Pre operative EEG findings, both ictal and interictal as predictors of outcome have been evaluated in several reports., There is a good deal of experimental evidence to support the view that if a certain area always generated the interictal spikes, that area probably also generates the habitual seizures. Numerous clinical reports have also been published suggesting that this assumption may be false.,, The study of Dodrill et al identified a highly localised interictal scalp EEG focus as a predictor of outcome. In our study we found that the scalp EEG used in association with semi invasive EEG (for temporal lobe epilepsy) localised the epileptiform abnormality strictly to one lobe, which was also a predictor of outcome.

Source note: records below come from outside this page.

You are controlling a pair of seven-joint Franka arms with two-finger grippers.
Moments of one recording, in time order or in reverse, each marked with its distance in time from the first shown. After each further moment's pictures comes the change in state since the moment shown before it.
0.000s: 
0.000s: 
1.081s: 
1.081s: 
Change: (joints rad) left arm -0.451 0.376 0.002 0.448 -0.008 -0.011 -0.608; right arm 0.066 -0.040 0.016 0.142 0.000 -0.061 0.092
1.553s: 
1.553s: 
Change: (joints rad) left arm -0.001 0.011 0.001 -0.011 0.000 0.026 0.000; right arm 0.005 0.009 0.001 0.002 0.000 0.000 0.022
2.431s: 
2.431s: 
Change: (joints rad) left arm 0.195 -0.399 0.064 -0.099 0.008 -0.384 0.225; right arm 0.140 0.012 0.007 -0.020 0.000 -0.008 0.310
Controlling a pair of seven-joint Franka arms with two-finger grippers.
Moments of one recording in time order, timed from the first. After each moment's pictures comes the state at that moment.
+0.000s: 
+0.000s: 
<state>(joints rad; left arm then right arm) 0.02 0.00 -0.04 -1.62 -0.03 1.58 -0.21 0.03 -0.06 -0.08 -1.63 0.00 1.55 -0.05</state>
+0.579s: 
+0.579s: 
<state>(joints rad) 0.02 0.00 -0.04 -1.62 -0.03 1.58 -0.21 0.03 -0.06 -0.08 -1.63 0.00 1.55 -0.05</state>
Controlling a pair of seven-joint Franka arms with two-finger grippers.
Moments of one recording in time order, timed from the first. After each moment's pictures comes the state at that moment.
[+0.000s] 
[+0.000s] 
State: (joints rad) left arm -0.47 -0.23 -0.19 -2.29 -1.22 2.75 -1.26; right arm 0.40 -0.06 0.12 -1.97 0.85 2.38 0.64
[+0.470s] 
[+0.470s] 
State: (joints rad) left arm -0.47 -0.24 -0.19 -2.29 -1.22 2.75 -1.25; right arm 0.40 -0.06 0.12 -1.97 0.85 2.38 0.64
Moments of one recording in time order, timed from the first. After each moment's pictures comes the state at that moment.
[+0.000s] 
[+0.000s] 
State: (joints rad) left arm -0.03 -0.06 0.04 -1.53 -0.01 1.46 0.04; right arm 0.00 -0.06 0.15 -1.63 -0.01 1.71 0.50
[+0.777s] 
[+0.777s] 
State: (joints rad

Perioperative Factors : Irrespective of the mode of anaesthesia, ECoG can be used to `tailor' the resection as is frequently done in many centres. The surgeons at Montreal Neurological Institute tended to `chase spikes' on the lateral cortical margins of resections. They noted the interesting phenomenon of `activation by partial excision'. Areas that were quiet on the first ECOG sometimes became active after resection of the temporal tissue. Bengzon et al correlated the presence of these persistent ECoG abnormalities with a less favourable outcome. Gloor stated that the relationship of persistent spiking and adverse outcome is `of a statistical nature and the predictive value of the post excision electrocorticogram for a given individual patient is relative'. Falconer's group also felt that post excision spikes did not correlate with adverse outcome as long as the main discharges had been anterior. The study of Wyllie et al recently showed no correlation between spikes on the post excision ECoG and less favourable outcome. We follow the policy of tailoring the resection based on the ECoG and cortical stimulation or evoked potential mapping. Any residual spikes are then resected if possible without incurring unacceptable deficits. In our study we found that the post excision persistent spikes did adversely influence the outcome.
Surgery for intractable non tumoural epilepsy in this study yielded total or near total seizure control in 53% of patients and 20% had a worthwhile improvement. The fact that factors like mental retardation and pre operative scalp EEG influence seizure outcome, underscores the need for careful case selection for surgery, when the limits of medical management for epilepsy have been reached. Electrocorticography is a useful means to `tailor' the resection in focal onset epilepsy and post excision spikes should be `chased' as it has been shown that residual post excision spikes adversely influence the outcome. As health care economics assumes greater importance in medicine, there is a need to define the relative costs and benefits of epilepsy surgery to the individual and society. Changes in social functioning, employment status and quality of life after epilepsy surgery need to be more carefully studied.